Your task is to repeat the lines below exactly, excluding any pictures they contain.

--- START ---

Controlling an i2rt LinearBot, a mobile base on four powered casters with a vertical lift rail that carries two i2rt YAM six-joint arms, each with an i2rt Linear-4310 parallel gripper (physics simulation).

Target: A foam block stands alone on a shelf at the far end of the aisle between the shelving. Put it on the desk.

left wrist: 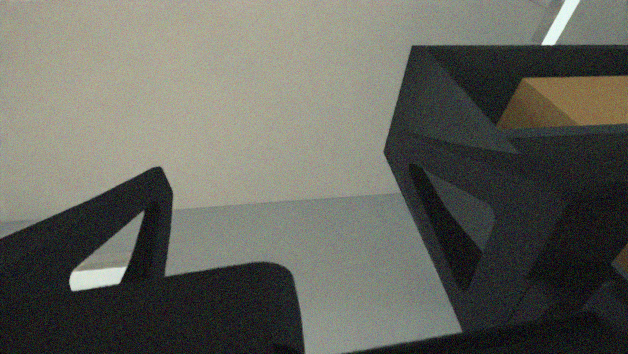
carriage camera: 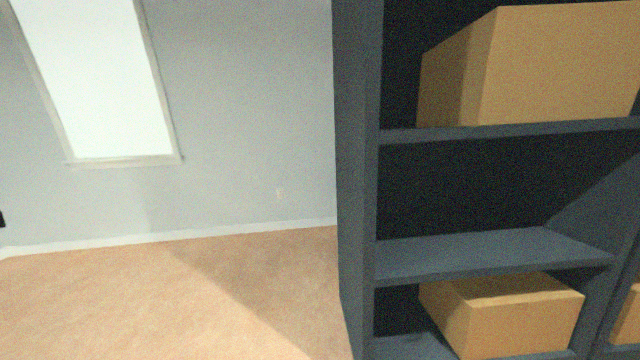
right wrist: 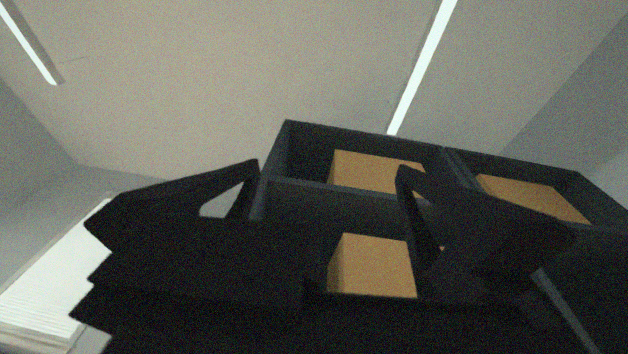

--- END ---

→ Task answer:
Controlling an i2rt LinearBot, a mobile base on four powered casters with a vertical lift rail that carries two i2rt YAM six-joint arms, each with an i2rt Linear-4310 parallel gripper (physics simulation).

Target: A foam block stands alone on a shelf at the far end of the aisle between the shelving. Put it on the desk.

left wrist: 
carriage camera: 
right wrist: 

That wraps up the exercise.